GIVEN INFORMATION START
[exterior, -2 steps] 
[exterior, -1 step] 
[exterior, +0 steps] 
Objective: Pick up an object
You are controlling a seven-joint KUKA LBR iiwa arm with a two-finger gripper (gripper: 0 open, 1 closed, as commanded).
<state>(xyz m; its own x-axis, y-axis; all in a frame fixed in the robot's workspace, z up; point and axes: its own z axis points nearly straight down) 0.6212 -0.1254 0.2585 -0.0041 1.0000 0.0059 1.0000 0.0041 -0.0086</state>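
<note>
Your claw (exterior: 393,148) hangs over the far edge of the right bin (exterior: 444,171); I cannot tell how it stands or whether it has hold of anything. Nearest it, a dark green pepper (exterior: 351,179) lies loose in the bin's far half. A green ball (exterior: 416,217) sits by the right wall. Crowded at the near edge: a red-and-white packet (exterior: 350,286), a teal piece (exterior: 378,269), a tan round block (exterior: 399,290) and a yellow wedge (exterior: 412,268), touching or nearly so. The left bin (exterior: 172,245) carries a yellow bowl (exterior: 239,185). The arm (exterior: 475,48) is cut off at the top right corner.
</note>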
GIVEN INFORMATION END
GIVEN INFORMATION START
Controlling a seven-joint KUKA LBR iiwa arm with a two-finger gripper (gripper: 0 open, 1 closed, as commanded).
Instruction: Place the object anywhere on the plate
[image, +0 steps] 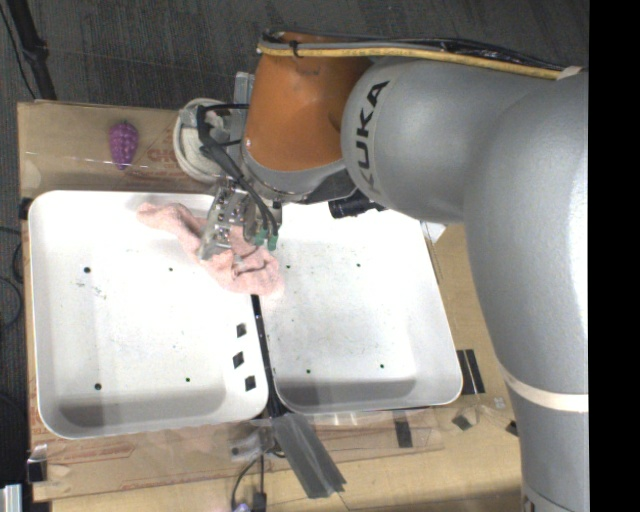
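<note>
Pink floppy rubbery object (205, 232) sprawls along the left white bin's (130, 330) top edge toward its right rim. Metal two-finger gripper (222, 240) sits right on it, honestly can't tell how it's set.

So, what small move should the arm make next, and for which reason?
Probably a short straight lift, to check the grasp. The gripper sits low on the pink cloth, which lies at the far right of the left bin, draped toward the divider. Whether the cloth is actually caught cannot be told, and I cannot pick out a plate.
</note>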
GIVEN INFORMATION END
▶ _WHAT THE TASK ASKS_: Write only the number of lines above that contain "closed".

▶ _EXERCISE ANSWER_: 2